*How to complete this task*. Reproduce the lines below verbatim. Pictures are to be omitted.
· · · · · · ·
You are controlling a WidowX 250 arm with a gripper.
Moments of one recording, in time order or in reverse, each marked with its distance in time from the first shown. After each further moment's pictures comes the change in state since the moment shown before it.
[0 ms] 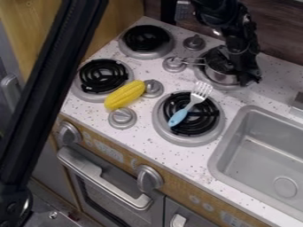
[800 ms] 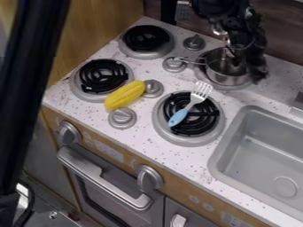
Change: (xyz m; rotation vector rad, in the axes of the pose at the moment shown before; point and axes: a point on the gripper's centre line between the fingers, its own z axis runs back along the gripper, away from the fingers) arm 0.004 -0.015 0.037 0.016 -0.110 -0.060
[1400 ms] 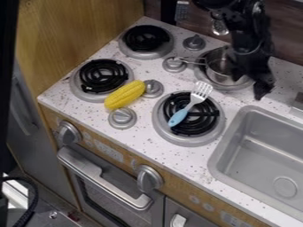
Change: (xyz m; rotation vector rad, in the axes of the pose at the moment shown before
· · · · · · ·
*Exercise solution*.
You are controlling a WidowX 250 arm with a gripper.
Moments of one recording, in time order or in reverse, each marked with its distance in time from the first shown. After each further moment's pictures comes the change in state since the moment shown before it.
[0 ms] 
[800 ms] 
Change: (xyz m; rotation vector rad, in the axes of the pose at the moment shown before; point and axes: a point on the gripper's centre line between the fingers, its own z axis runs back along the gripper, away from the fingers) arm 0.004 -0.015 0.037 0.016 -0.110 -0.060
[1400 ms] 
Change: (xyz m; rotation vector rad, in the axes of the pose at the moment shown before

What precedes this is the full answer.